The Church of St. Catherine was built adjacent to the Church of the Nativity.
As you descend the stairs in St. Catherine's church, you come to the Cave of the Holy Innocents. This cave was named in memory of the male children who fell victim to Herod's paranoid fear described in Matthew 2:16 after the birth of Jesus. It is not believed that children were ever buried here, but it seems a fitting place to pay tribute to these children. It is also believed that this may have been located at one of the original entrances to the Grotto of the Nativity.
The main altar in this underground complex is devoted to St. Joseph. He is said to be the one who selected this cave for the birth of Jesus.
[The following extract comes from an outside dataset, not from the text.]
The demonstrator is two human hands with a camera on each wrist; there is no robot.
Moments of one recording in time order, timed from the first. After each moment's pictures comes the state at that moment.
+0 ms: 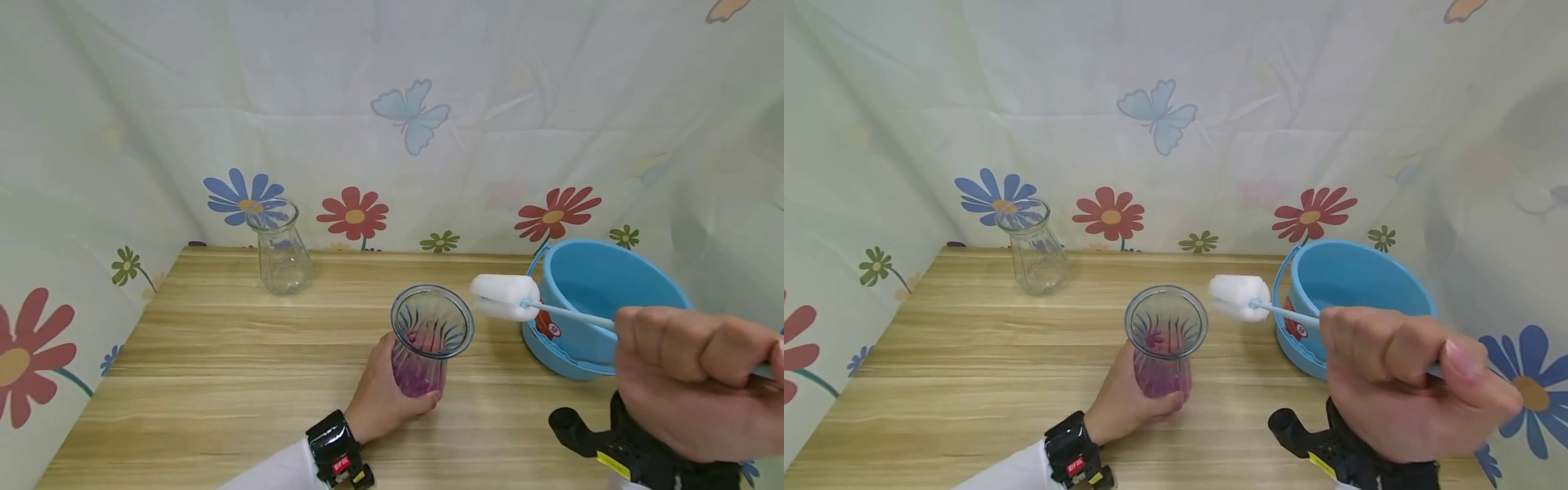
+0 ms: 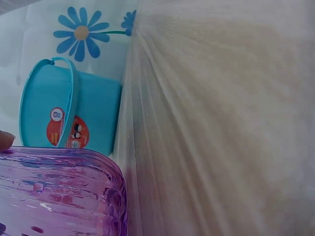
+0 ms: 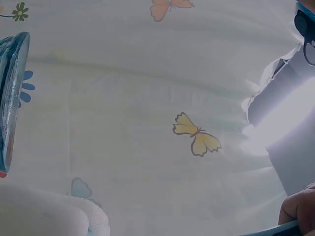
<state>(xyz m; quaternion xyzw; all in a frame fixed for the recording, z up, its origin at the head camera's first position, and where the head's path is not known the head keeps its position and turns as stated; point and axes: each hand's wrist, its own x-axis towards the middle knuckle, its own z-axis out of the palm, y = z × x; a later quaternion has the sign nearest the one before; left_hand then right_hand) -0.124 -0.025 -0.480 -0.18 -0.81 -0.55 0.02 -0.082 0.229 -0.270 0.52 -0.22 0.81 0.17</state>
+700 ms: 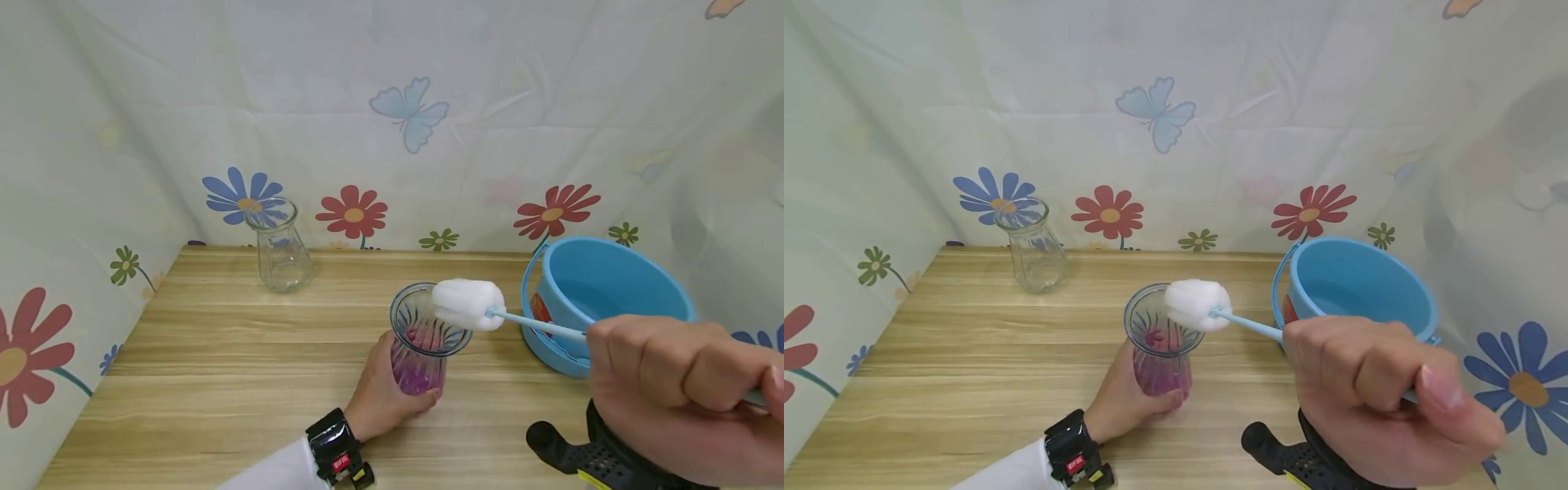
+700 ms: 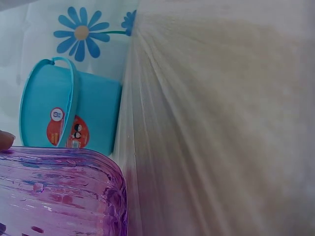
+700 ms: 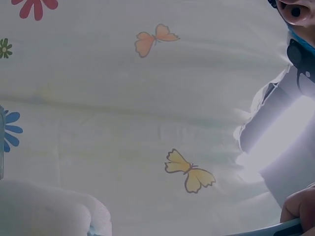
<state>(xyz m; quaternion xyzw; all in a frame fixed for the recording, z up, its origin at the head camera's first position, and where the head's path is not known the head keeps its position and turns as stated) -0.126 -0.026 -0.481 -0.19 -0.80 -0.56 0.01 -0.074 0.212 -0.277 0.59 -0.24 0.75 0.19</state>
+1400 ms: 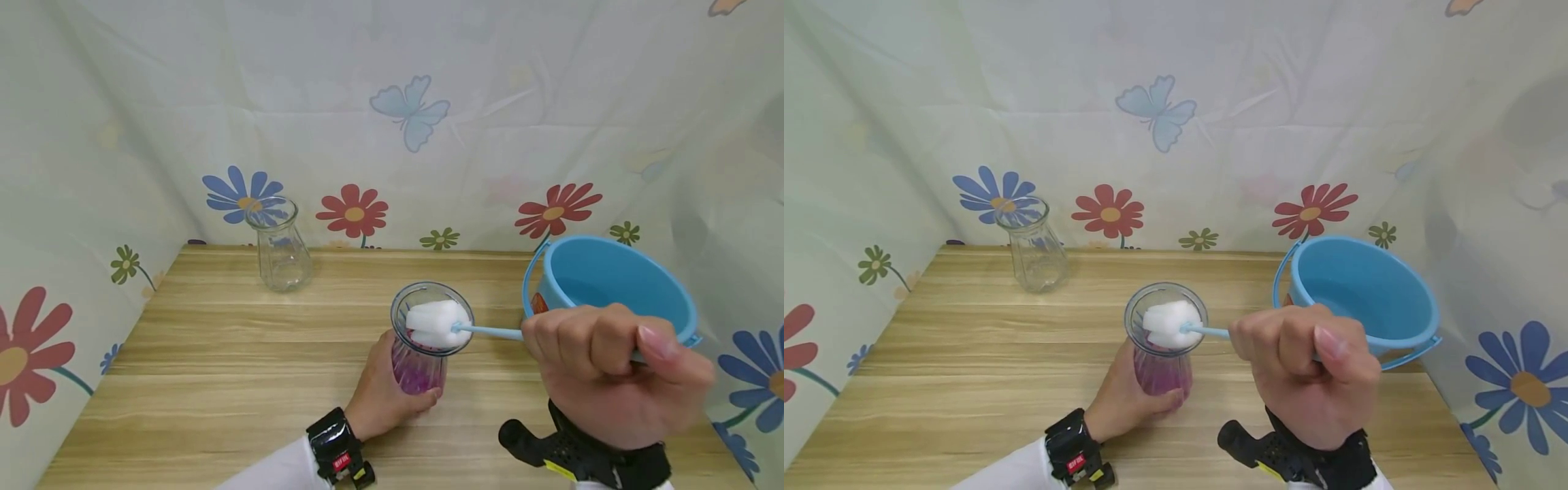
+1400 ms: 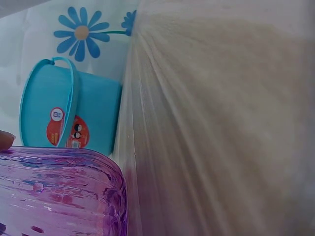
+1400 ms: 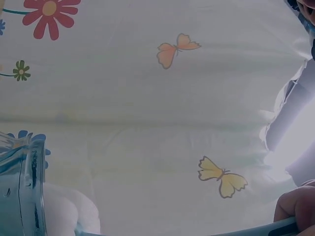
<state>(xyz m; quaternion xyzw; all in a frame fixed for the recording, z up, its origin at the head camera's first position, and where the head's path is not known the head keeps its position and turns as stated) -0.124 -0.027 -0.479 -0.19 -0.81 -0.56 0.02 -0.089 0.176 -0.274 0.57 -0.28 0.77 0.08</state>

It was also here where it is believed Joseph experienced the dream which caused their flight to Egypt. 'And when they (the magi) were departed, behold, the angel of the Lord appeareth to Joseph in a dream, saying. "Arise and take the young child and his mother, and flee into Egypt and be thou there until I bring thee word; for Herod will seek the young child to destroy him.' When he arose, he took the young child and his other by night, and departed into Egypt: and there until the death of Herod." In this space we had time to think about our earthly fathers, and the role they play in our lives.
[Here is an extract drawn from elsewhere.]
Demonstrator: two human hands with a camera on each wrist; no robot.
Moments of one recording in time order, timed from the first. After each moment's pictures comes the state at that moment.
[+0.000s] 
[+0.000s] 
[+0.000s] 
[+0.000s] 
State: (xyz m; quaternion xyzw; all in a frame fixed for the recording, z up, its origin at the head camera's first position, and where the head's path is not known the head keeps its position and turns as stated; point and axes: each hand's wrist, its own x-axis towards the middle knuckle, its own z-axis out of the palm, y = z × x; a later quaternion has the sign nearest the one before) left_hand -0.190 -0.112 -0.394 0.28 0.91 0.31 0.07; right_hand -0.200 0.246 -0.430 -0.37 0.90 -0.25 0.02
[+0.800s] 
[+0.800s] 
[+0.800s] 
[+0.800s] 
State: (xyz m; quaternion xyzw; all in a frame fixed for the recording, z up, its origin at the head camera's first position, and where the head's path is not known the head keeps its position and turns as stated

In 386 AD the Dalmatian priest Jerome arrived in Bethlehem from Rome. He had always wanted to translate the Old Testament from the original Hebrew into Latin. When he was in Rome he was the secretary to Pope Damasus and did not have time for this venture. He secluded himself in a cave near the Grotto of the Nativity to study the Bible and undertake this work. While he was in Rome, he had attracted a circle of women who wanted to strengthen their faith. One of these women, Paula, and her daughter Eustochium, followed Jerome to Bethlehem, where she founded a convent near the Cave of the Nativity. When she arrived in Bethlehem, Paula said, "Yes, this will be my resting place; since the Redeemer himself has chosen this as his residence, this is where I too want to stay." Notice the skull under Jerome's foot. Some say it symbolizes all the death in the Bible, while others opine it is because he wanted to give up his translation of the Bible, but could not bring himself to.
Beneath St. Catherine's Church is the Cave of Jerome. Jerome spent thirty years here, working on his translation. Paula, her daughter, and St. Jerome are all buried in a crypt here.
Amen!
We end this very emotional day back in our Bethlehem hotel.